La performance sait s’écarter des oeillades folkloriques comme de l’imagerie-cliché. Son travail sur la pureté et l’intensité des gestes comme des situation force l’admiration et l’on comprend que le spectacle ait obtenu un « Benois » de la danse peu après sa création à Madrid, en 2016. Le résultat témoignait alors du renouveau de la Compagnie de Danse espagnole, sous l’impulsion de son directeur artistique José Martinez. Johan Inger a le sens du théâtre et de l’efficacité : il sait capter dans le drame de Carmen la force d’un manifeste qui dénonce in fine toutes les violences faites aux femmes. La vision est pertinente : elle voit en Carmen une victime, certes combative, mais bientôt soumise à son inéluctable mise à mort par un Don José macho. Et l’action est dans ce sens d’autant plus convaincante que la brutalité et la barbarie sous-jacentes induisent une chorégraphie plus que théâtrale, puissante, directe, essentiellement et viscéralement tragique.
Les Ballets de Monte-Carlo
abordent la chorégraphie choc de John Inger : sous le regard de l’Enfant, Carmen en victime des violences conjugales…
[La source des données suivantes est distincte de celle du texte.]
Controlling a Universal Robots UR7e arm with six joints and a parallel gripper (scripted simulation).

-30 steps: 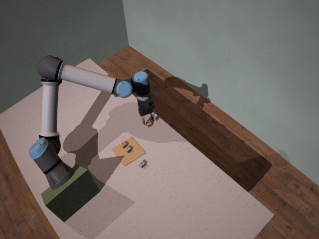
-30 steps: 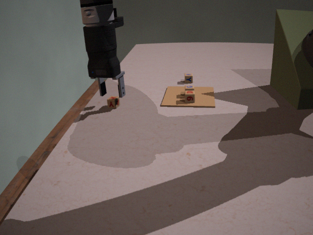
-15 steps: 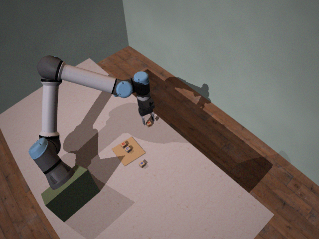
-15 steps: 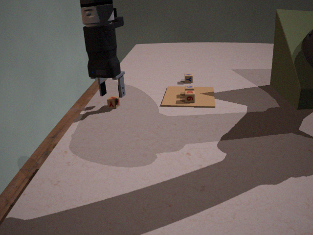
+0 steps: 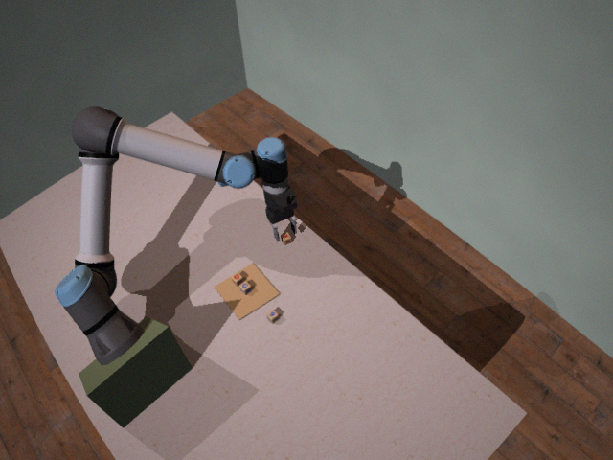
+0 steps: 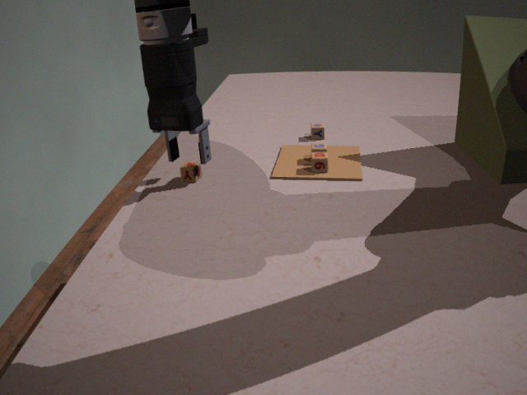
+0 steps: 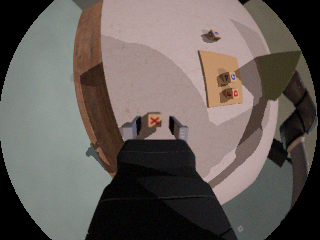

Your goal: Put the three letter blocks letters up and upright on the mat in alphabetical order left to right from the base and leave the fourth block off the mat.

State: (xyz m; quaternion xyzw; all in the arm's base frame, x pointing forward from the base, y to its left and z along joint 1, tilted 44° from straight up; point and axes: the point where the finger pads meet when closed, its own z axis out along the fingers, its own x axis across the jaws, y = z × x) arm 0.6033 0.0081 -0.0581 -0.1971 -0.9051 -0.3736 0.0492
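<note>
Now: the tan mat 21 cm behind my hand, 3 cm to the right of it and 5 cm below it.
</note>
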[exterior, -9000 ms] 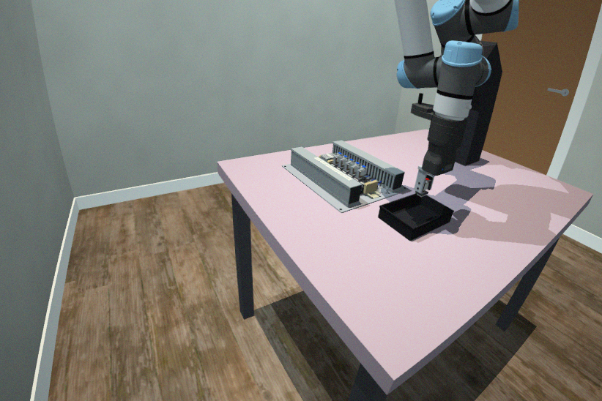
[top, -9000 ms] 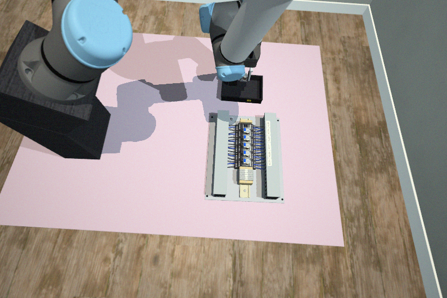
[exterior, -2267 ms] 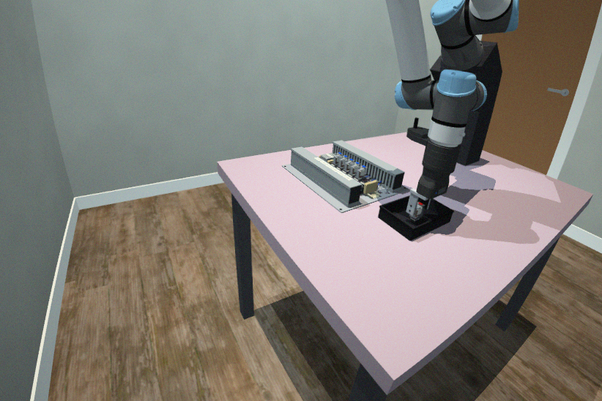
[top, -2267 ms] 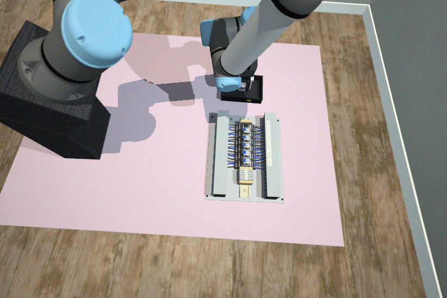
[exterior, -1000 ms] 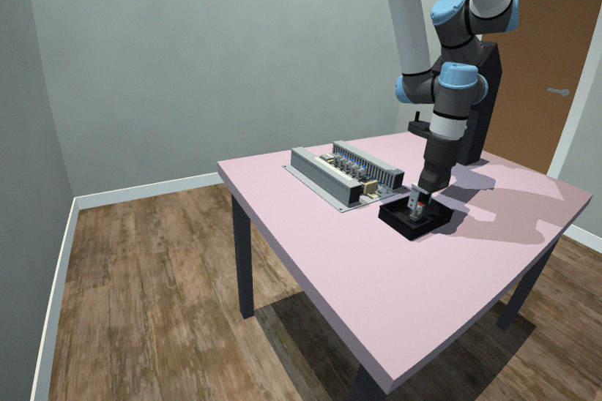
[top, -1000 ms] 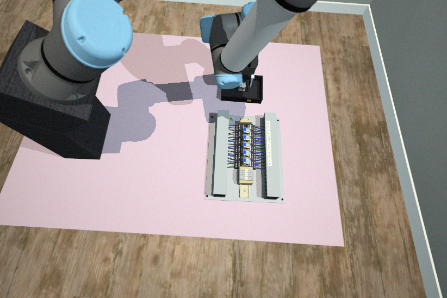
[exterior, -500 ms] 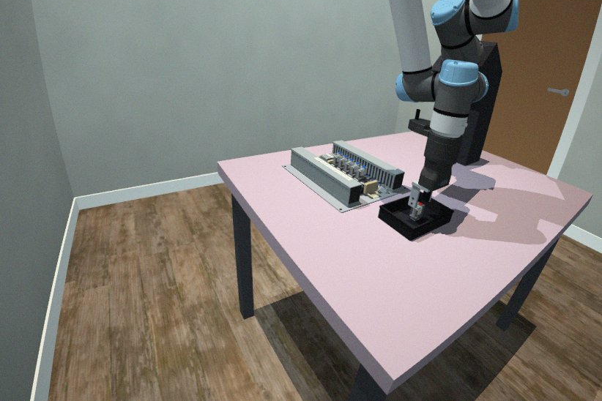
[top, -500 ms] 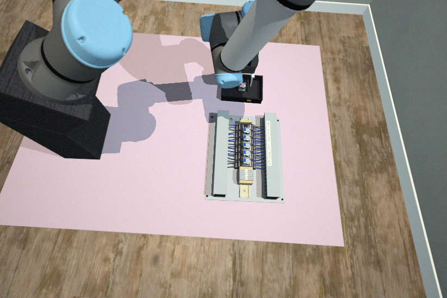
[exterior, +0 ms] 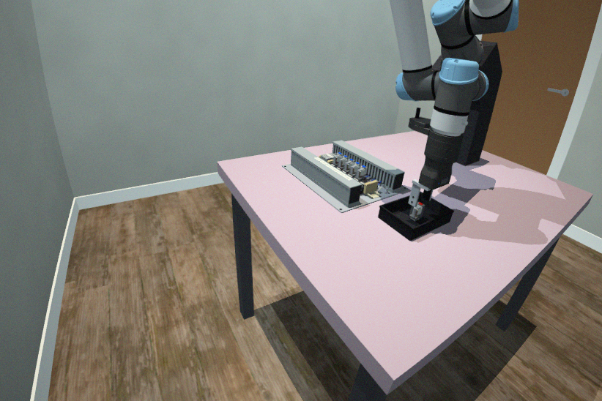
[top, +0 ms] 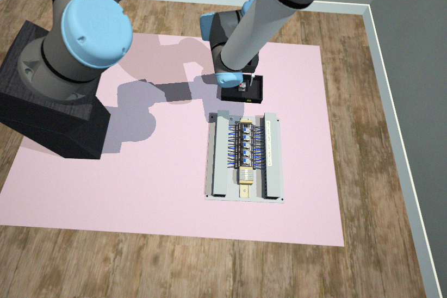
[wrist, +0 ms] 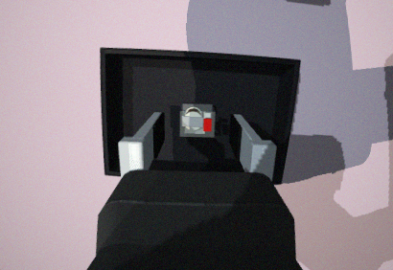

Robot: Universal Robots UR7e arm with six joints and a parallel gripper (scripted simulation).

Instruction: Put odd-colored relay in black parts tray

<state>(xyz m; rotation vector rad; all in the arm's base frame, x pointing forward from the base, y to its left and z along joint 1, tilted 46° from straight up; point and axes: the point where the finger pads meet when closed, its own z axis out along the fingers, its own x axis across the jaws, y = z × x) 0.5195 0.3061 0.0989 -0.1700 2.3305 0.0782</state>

C’est surtout en relisant Mérimée, que le chorégraphe met en lumière la ligne de force du texte originel qui sous tend toute l’action de son ballet : la violence des hommes contre les femmes. Ici, le personnage miroir de Micaëla dans l’opéra de Bizet… devient l’Enfant (El Niño), témoin des violences conjugales, celles de ses parents : une jeune fille assiste ainsi à la succession des tableaux avec d’autant plus d’effroi qu’elle est comme tous les enfants dans telle situation, un témoin impuissant, et donc une victime collatérale, réduite au silence (Ekaterina Mamrenko)…
Dans un univers étouffant, glaçant, à la fois carcéral et industriel, les corps des danseurs (en costumes des années 1970) s’éreintent comme une armée accablée de travailleurs miséreux, réduits à l’esclavage moderne. Le Corps de ballet exprime ce sordide collectif d’un lieu tout à fait déshumanisé. Le groupe des danseuses éclairent ces ténèbres revisitées, et parmi elles, son joyau incandescent et passionné : Carmen la rebelle (Juliette Klein). Torche vive et libre, elle proclame sans ambiguïté sa furieuse énergie, sa féminité décomplexée, érotique et assumée, mais soudain simple petite fille face au beau Escamillo, la vedette des arènes (Ige Cornelis)… aussi enfantine et presque fragile que dominatrice et inflexible en présence de José, incarné ici par Jaat Benoot. Ce dernier n’a pas analysé le trouble que lui cause ce corps de femme outrageusement sensuel, qui se joue de sa fausse pudibonderie. Le danseur réussit une danse complexe, entre tourbillons et maîtrise, élans et égarements, comme tragiquement possédée. Mais droite et implacable cependant, quand par jalouse haine, il tue celle qui se moque de lui. La tension qui émane des deux danseurs tient les spectateurs en haleine de bout en bout !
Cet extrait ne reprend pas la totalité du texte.